TSB 2024-746: Concurrent compactions and modify statements can corrupt Iceberg tables: Apache Hive (Hive) and Apache Impala (Impala) modify statements (DELETE/UPDATE/MERGE) on Apache Iceberg (Iceberg) V2 tables can corrupt the tables if there is a concurrent table compaction from Apache Spark. The issue happens when the compaction and modify statement run in parallel, and when the compaction job commits before the modify statement. In this case the position delete files of the modify statement still point to the old files. This means the following in case of

DELETE statements

Deleting records pointing to old files have no effect

UPDATE / MERGE statements

Deleting records pointing to old files have no effect

The table will also have the newly added data records

Rewritten records will still be active

This issue does not affect Apache NiFi (NiFi) and Apache Flink (Flink) as these components write equality delete files.
Knowledge article: For the latest update on this issue see the corresponding Knowledge article: TSB 2024-746: Concurrent compactions and modify statements can corrupt Iceberg tables

TSB 2024-752: Dangling delete issue in Spark rewrite_data_files procedure causes incorrect results for Iceberg V2 tables

The Spark Iceberg library includes two procedures - rewrite_data_files and rewrite_position_delete_files. The current implementation of rewrite_data_files has a limitation that the position delete files are not deleted and still tracked by the table metadata, even if they no longer refer to an active data file. This is called the dangling delete problem. To solve this, the rewrite_position_delete_files procedure is implemented in the Spark Iceberg library to remove these old “dangling” position delete files.

Due to the dangling delete limitation, when an Iceberg table with dangling deletes is queried in Impala, Impala tries to optimize select count(*) from iceberg_table query to return the results using stats. This optimization returns incorrect results.

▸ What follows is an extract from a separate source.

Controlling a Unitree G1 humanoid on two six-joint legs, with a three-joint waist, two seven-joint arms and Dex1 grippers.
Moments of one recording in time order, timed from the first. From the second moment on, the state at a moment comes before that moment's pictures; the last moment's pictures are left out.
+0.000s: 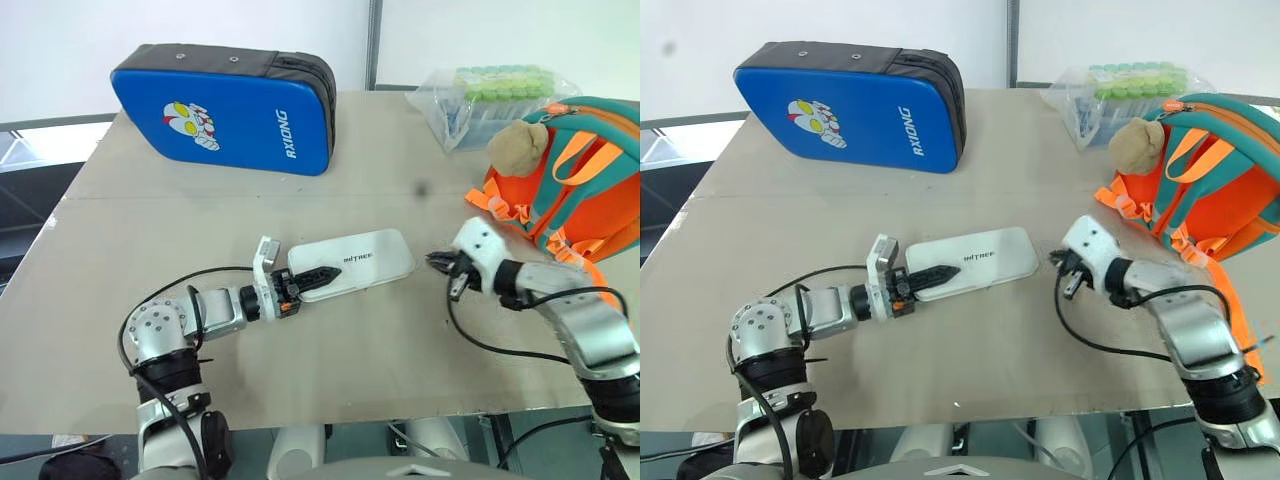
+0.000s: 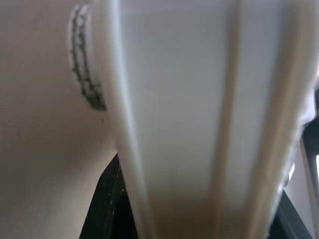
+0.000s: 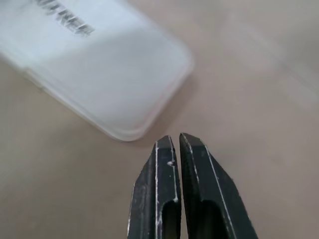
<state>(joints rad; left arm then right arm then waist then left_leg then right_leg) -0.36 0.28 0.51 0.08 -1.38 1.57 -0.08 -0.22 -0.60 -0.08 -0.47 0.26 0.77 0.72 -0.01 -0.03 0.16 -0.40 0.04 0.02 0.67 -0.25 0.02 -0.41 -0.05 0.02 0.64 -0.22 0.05</state>
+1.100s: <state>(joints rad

The following conditions must be met for this issue to occur:

All delete files in the Iceberg table are “dangling”
- This would occur immediately after running Spark rewrite_data_files AND
  - Before any further delete operations are performed on the table OR
  - Before Spark rewrite_position_delete_files is run on the table
Only stats optimized plain select count(*) from iceberg_table queries are affected. For example, the query should not have:
- Any WHERE clause
- Any GROUP BY clause
- Any HAVING clause

Remove dangling deletes: After rewrite_data_files, position delete records pointing to the rewritten data files are not always marked for removal, and can remain tracked by the live snapshot metadata of the table. This is known as the dangling delete problem.

Knowledge article

For the latest update on this issue see the corresponding Knowledge article: TSB 2024-752: Dangling delete issue in Spark rewrite_data_files procedure causes incorrect results for Iceberg V2 tables.

TSB 2024-758: Truncate command on Iceberg V2 branches cause unintentional data deletion: When working with Apache Hive (Hive) and Apache Iceberg (Iceberg) V2 tables, using the TRUNCATE statement may lead to unintended data deletion. This issue arises when the truncate command is applied to a branch of an Iceberg table. Instead of truncating the branch itself, the command affects the original (main) table, which results in unintended loss of data.
Knowledge article: For the latest update on this issue see the corresponding Knowledge article: TSB 2024-758: Truncate command on Iceberg V2 branches cause unintentional data deletion.